Dimanche 26 octobre 2014, au matin. Les médias répètent en boucle le rapport de la préfecture : «le corps d’un homme a été découvert par les gendarmes» à Sivens, dans le Tarn, sur l’esplanade de terre battue où se situait une forêt dévastée par un projet de barrage.

La veille, samedi 25 octobre, lors d’une manifestation pour la sauvegarde les terres, Rémi, 21 ans, a été tué. Une partie de sa colonne vertébrale a été arrachée par la grenade jetée par un gendarme. Une grenade explosive. Une arme de guerre, lancée dans la nuit, sur un groupe d’écologistes.
Ce jour là, la vie d’un jeune vient d’être volée par le maintien de l’ordre. Le jour de la mort de Rémi, des dizaines de grenades et de balles en caoutchouc ont été tirées sur quelques grappes de manifestants.
À l’époque, les socialistes au pouvoir retiennent leur souffle. Ils anticipent déjà l’onde de choc que produira l’événement. Les communicants entrent en jeu. Il faut produire du bruit pour atténuer le caractère insupportable de la situation, suspendre le temps. Il faut multiplier les insinuations, essayer de salir à titre posthume le défunt, suggérer qu’il est peut-être responsable de sa propre mort. Faire illusion. Dans les jours qui suivent, le gouvernement cherche à épaissir le brouillard, inondant les rues de nuages lacrymogènes.
La mort de Rémi n’est pas une « bavure », ni un accident. Il est presque étonnant que des armes de guerre, utilisées de plus en plus massivement par les forces de l’ordre, n’aient pas ôté des vies plus tôt.
C’est en revanche la première fois qu’un manifestant perd la vie depuis 1986 en France, avec la mort de Malik Oussekine lors d’un mouvement étudiant. Entre 1986 et 2014, il y a une énorme différence. En 1986, plusieurs centaines de milliers de personnes défilent dans les rues de Paris et de plusieurs grandes villes suite à ce crime policier. Un ministre démissionne. Le projet de loi à l’origine de la révolte étudiante est enterré. La brigade responsable des violences est dissoute. C’est un séisme politique.
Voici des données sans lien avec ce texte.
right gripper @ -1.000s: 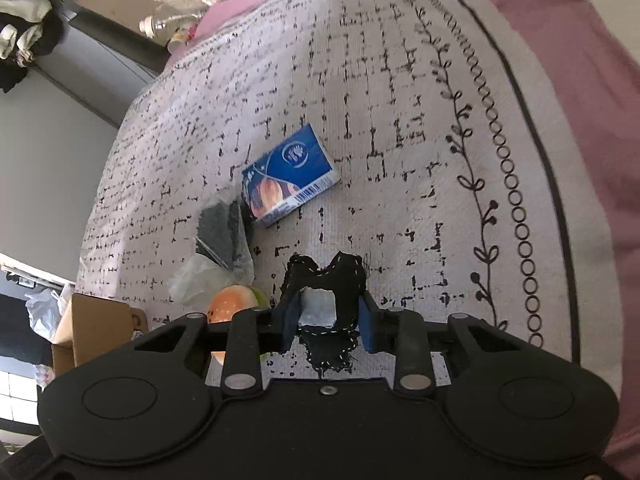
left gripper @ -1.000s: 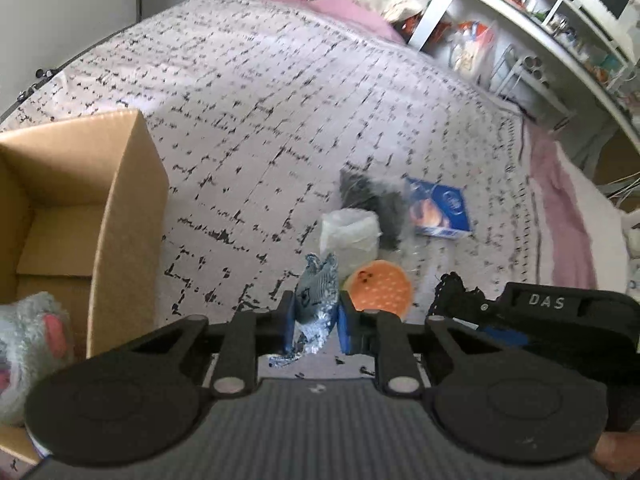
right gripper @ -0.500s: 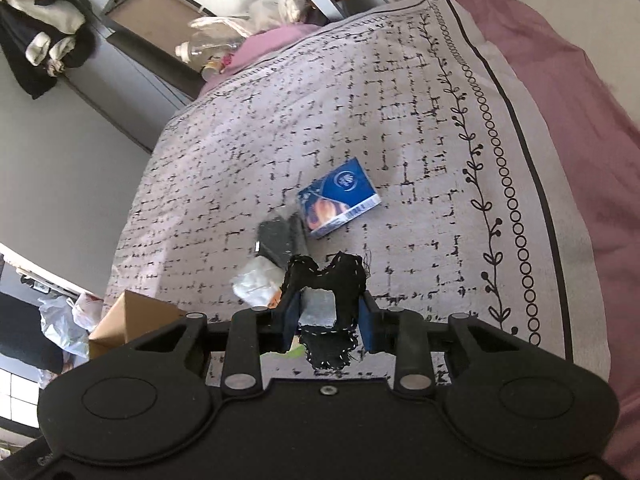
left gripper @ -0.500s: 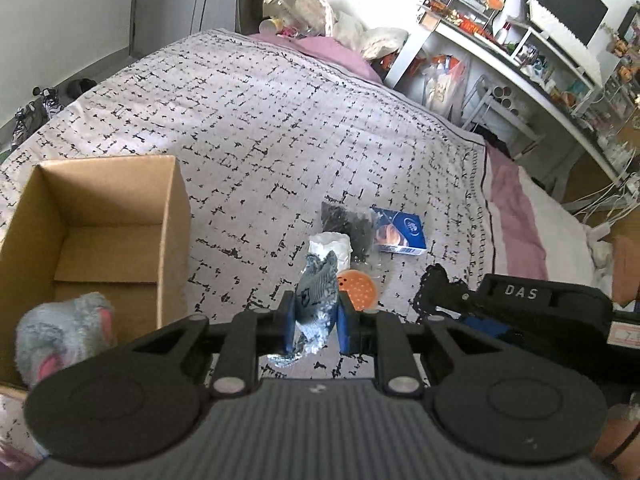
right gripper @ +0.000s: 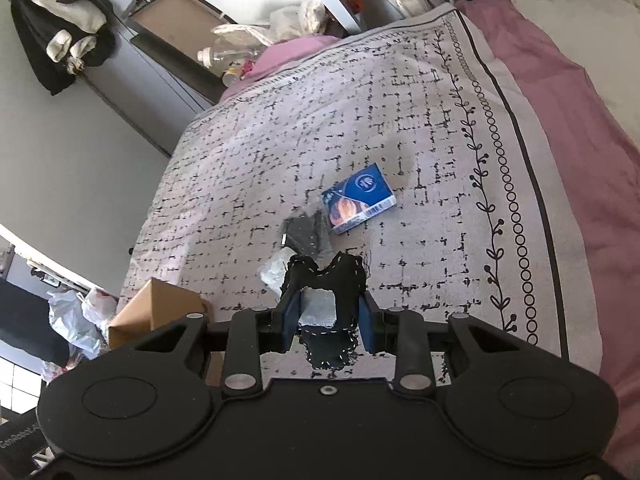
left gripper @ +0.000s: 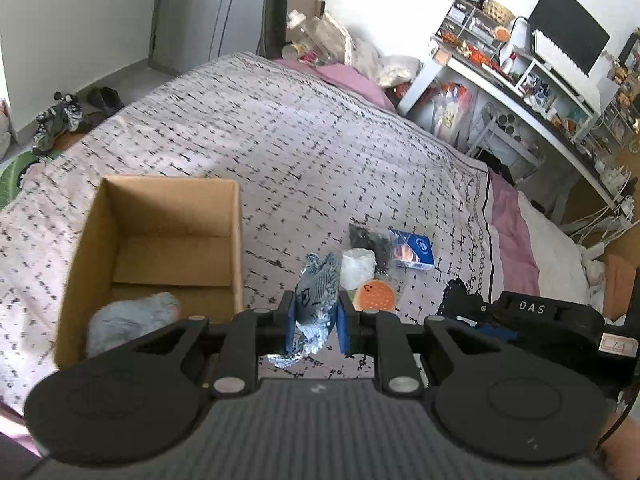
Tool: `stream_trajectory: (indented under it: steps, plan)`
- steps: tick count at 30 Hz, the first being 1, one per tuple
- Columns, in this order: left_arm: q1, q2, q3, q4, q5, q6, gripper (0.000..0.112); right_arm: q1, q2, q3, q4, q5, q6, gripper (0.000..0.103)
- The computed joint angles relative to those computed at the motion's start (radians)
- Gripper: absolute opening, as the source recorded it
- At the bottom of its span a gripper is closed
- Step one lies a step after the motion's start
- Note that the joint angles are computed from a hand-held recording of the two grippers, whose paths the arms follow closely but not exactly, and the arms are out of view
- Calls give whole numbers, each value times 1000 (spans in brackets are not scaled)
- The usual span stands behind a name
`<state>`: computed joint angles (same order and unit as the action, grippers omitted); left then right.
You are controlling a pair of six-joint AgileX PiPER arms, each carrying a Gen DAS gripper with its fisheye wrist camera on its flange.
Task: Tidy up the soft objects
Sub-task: 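Carry the heart plush in right tool while left tool carries cat plush to box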
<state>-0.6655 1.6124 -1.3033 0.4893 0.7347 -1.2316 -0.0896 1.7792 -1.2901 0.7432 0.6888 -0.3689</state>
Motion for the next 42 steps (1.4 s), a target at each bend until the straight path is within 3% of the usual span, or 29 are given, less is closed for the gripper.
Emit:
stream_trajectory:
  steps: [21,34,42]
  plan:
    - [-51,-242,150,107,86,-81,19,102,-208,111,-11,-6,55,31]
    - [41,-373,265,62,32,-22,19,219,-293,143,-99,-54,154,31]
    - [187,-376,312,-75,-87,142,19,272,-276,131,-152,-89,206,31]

Ce qui se passe à l’automne 2014 est un tournant historique.Après le décès de Rémi Fraisse et dès les premiers jours de novembre, le gouvernement socialiste lance l’assaut contre celles et ceux qui osent manifester suite à la mort d’un jeune dans une manifestation. Sans complexe, plusieurs villes où se tiennent des manifestations sont mises en état de siège. Les dispositifs policiers sont hors norme. Des villes comme Rennes, Nantes ou Toulouse sont occupées, plusieurs samedis d’affilée, par des dispositifs de centaines d’uniformes, appuyées par des hélicoptères. Les rares manifestations qui s’improvisent sont, de fait, interdites. Le temps où les gouvernants faisaient le dos rond quand ils avaient du sang sur les mains est révolu : aujourd’hui, ils attaquent. Par la suite, le drame de Sivens est même exploité pour renforcer plus encore l’arsenal répressif. Dans les semaines qui suivent, une « Commission d’enquête parlementaire» est ouverte. Par un retournement de situation qu’on croirait sorti de l’imagination d’Orwell, le rapport préconise l’arrestation préventive des individus considérés « suspects », afin de les empêcher de manifester et la généralisation d’armes encore plus puissantes pour la police.
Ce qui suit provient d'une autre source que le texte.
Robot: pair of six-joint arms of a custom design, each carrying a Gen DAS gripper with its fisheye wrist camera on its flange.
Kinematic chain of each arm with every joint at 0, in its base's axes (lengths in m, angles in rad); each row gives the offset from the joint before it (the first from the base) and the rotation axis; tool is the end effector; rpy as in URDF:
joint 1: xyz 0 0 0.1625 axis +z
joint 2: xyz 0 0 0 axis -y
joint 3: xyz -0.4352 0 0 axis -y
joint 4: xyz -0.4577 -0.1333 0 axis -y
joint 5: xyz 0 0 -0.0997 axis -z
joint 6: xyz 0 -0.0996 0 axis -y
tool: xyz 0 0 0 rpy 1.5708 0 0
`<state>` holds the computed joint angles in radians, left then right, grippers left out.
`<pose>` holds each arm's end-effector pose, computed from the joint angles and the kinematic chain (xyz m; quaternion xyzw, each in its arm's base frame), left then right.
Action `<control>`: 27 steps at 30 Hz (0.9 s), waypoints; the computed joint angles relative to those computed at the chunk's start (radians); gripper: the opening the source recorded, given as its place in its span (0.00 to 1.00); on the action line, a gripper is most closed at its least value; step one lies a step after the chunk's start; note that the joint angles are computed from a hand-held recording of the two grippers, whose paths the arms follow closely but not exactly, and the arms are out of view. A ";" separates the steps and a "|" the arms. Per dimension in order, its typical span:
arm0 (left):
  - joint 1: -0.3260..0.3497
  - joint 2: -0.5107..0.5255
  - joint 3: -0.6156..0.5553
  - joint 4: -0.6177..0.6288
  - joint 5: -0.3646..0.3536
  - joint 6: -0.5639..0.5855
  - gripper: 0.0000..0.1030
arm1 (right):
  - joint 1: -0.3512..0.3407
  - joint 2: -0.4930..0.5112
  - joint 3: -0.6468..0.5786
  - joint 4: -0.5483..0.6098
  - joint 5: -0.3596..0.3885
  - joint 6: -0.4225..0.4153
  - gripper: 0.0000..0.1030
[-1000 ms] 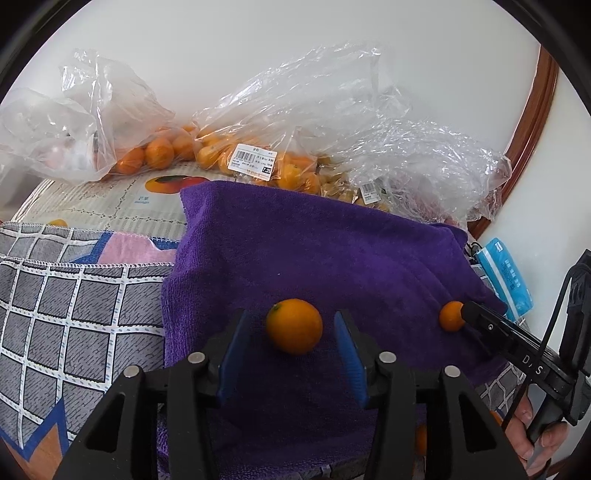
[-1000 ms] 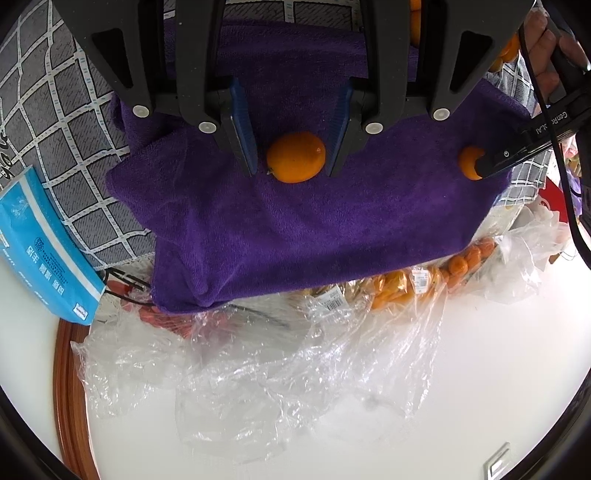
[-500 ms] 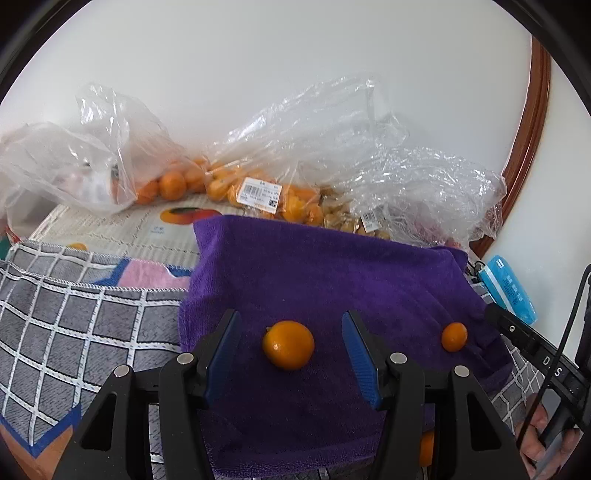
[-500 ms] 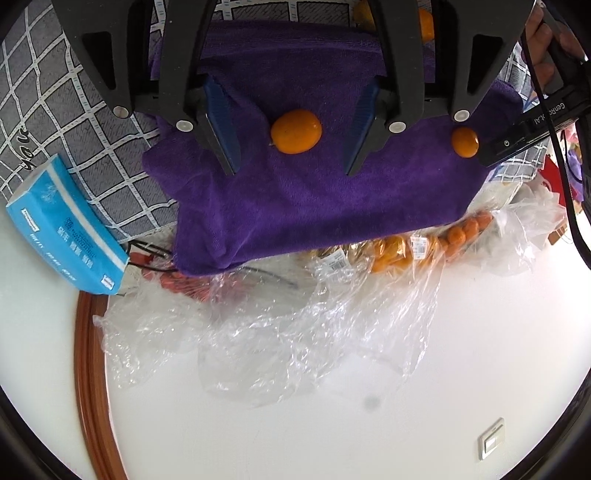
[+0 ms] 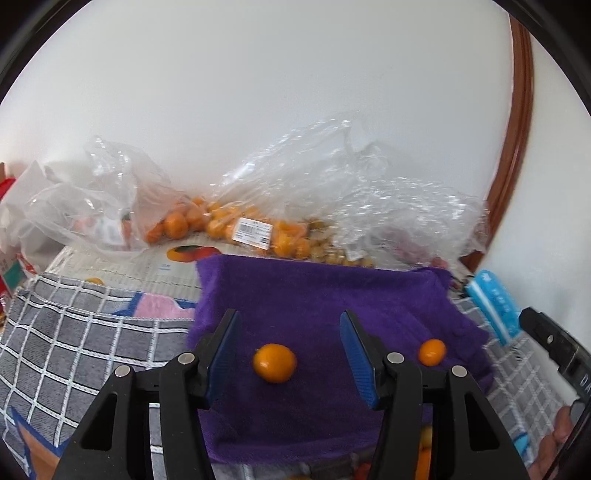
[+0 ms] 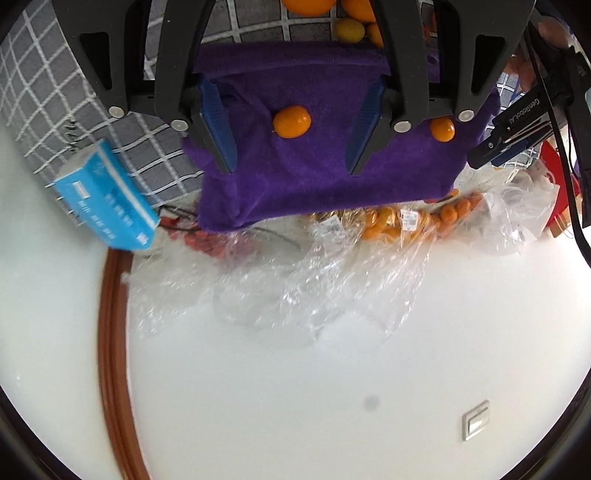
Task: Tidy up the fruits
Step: 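Withdraw both open grippers from the towel back toward the fruit row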
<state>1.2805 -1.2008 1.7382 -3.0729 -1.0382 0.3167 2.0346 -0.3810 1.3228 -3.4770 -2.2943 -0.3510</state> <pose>-0.0179 -0.7021 0.3670 0.1389 0.8521 -0.4444 0.2390 0.4143 -0.6777 -0.0064 0.1776 -0.8258 0.4507 0.2886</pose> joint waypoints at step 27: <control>0.031 -0.327 0.266 0.329 0.094 -0.221 0.55 | 0.095 -0.166 0.354 -0.014 -0.099 0.182 0.82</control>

La mort de Rémi il y a 4 ans constitue donc un tournant majeur de l’histoire politique française, et une accélération de l’ensauvagement répressif. En 4 ans, la police a tué, mutilé, arrêté. Les tirs à balles réelles ne sont plus exceptionnels. L’antiterrorisme est devenu un mode de gouvernement, qui a permis d’arrêter des opposants sans autre forme de procès. Et des dizaines de milliers de grenades, lacrymogènes ou explosives, ont été tirées sur des civils.
La famille du défunt attend toujours justice. Et Rémi reste présent dans nos luttes.